包括类风湿关节炎在内的慢性炎症性疾病的发病机制至少部分受到氧化还原(redox)稳态调节以及对氧化还原敏感的炎症基因(包括黏附分子、趋化因子和细胞因子)表达的调控。AGIX - 4207 [2 - [4 - [[1 - [[3,5 - 双(1,1 - 二甲基乙基)- 4 - 羟基苯基]硫基]- 1 - 甲基乙基]硫基]- 2,6 - 双(1,1 - 二甲基乙基)苯氧基]乙酸]是一种新型的、口服活性的、具有抗风湿特性的酚类抗氧化剂和抗炎化合物。为阐明其抗炎机制,我们对AGIX - 4207的多种细胞、生化和分子特性进行了评估。AGIX - 4207在体外对脂质过氧化物表现出强大的抗氧化活性,并且相对于结构相关药物普罗布考显示出增强的细胞摄取。这导致在多种细胞类型中有效抑制活性氧的细胞水平。
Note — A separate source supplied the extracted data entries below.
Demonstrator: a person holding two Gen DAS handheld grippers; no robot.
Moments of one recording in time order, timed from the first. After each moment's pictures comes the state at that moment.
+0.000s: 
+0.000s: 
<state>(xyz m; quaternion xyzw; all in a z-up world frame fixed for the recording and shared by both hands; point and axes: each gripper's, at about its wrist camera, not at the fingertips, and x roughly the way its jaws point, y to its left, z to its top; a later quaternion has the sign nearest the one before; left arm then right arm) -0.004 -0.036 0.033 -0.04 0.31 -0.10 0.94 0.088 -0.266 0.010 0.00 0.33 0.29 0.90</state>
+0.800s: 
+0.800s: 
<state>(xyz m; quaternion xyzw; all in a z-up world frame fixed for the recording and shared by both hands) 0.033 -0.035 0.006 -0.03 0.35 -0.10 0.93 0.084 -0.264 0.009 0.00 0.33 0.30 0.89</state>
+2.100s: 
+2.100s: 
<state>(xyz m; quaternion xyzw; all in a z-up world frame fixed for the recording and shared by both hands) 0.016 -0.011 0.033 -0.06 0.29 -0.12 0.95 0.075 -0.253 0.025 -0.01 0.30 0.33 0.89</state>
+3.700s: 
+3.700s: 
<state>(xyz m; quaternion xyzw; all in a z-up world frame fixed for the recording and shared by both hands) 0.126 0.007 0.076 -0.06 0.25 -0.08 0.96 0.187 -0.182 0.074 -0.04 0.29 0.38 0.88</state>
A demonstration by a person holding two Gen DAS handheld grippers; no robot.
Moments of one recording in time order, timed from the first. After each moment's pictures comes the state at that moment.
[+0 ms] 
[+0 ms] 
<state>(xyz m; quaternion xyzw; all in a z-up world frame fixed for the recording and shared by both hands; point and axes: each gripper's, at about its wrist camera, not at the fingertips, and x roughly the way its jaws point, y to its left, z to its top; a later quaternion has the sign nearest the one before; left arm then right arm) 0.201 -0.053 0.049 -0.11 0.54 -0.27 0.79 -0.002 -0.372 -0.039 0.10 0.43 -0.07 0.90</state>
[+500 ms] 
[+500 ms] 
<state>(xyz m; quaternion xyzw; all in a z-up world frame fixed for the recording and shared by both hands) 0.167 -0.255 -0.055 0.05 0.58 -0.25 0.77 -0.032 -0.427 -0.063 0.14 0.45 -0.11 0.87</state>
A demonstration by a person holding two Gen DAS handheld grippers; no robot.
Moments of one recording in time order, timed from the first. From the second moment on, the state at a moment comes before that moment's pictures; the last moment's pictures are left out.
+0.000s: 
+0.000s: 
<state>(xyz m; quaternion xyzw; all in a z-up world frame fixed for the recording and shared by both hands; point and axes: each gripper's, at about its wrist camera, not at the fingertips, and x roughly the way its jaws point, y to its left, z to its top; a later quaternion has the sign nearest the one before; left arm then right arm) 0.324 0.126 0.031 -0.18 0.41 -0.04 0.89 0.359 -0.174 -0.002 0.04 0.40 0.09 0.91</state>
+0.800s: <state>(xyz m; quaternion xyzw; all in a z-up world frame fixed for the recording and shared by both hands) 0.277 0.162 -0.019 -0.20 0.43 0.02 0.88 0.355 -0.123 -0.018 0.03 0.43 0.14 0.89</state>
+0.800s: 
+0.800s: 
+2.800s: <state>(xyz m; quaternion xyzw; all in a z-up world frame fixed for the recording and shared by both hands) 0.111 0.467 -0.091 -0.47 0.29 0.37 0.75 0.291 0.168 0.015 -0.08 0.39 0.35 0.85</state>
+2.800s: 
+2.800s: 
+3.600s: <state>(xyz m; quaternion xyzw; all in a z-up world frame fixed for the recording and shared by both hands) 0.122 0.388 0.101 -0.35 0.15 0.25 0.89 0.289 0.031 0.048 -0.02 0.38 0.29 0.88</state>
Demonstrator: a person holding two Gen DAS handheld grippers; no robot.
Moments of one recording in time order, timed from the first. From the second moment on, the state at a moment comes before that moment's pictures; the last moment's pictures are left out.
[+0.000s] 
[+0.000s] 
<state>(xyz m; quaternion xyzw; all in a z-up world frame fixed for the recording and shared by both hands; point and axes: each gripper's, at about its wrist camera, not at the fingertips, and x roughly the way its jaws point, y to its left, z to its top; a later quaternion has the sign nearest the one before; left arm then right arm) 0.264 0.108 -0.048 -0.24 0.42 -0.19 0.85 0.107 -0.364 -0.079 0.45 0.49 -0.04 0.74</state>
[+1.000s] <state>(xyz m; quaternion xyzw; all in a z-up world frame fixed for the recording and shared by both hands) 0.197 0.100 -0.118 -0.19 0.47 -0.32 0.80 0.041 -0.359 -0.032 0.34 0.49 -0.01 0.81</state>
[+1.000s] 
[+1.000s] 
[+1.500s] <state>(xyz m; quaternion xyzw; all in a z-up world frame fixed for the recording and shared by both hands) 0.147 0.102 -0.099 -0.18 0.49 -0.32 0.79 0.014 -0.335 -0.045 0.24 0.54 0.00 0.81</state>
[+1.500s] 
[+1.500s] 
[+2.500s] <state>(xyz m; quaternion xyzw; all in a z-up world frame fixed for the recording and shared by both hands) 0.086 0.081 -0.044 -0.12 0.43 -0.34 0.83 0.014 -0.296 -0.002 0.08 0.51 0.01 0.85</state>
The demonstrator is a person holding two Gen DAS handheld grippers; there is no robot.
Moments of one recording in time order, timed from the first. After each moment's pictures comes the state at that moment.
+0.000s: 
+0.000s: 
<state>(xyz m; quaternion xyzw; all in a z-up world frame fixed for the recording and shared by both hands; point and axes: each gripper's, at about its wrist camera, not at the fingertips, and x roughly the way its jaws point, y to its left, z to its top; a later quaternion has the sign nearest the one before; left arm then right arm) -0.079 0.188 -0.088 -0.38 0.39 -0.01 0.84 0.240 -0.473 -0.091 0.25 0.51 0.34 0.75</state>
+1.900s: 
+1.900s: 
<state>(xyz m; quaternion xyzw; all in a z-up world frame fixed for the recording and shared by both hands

AGIX - 4207选择性抑制肿瘤坏死因子(TNF)-α诱导的对氧化还原敏感的基因(血管细胞黏附分子- 1和单核细胞趋化蛋白- 1)的表达水平,对E - 选择素的抑制作用较小,对内皮细胞中细胞间黏附分子- 1的表达无影响。此外,AGIX - 4207抑制细胞因子诱导的内皮细胞和人成纤维样滑膜细胞中单核细胞趋化蛋白- 1、白细胞介素(IL)- 6和IL - 8的水平,以及脂多糖诱导的人外周血单核细胞中TNF -α、IL - 1β和IL - 6的释放。AGIX - 4207不抑制TNF -α诱导的B细胞中κ - 增强子核因子(NF -κB)的核转位,表明其作用机制独立于这种对氧化还原敏感的转录因子。综上所述,这些结果为理解AGIX - 4207的抗炎和抗风湿活性提供了一个机制框架,并进一步支持了抑制对氧化还原敏感的炎症基因表达是治疗慢性炎症性疾病的一种有吸引力的方法这一观点。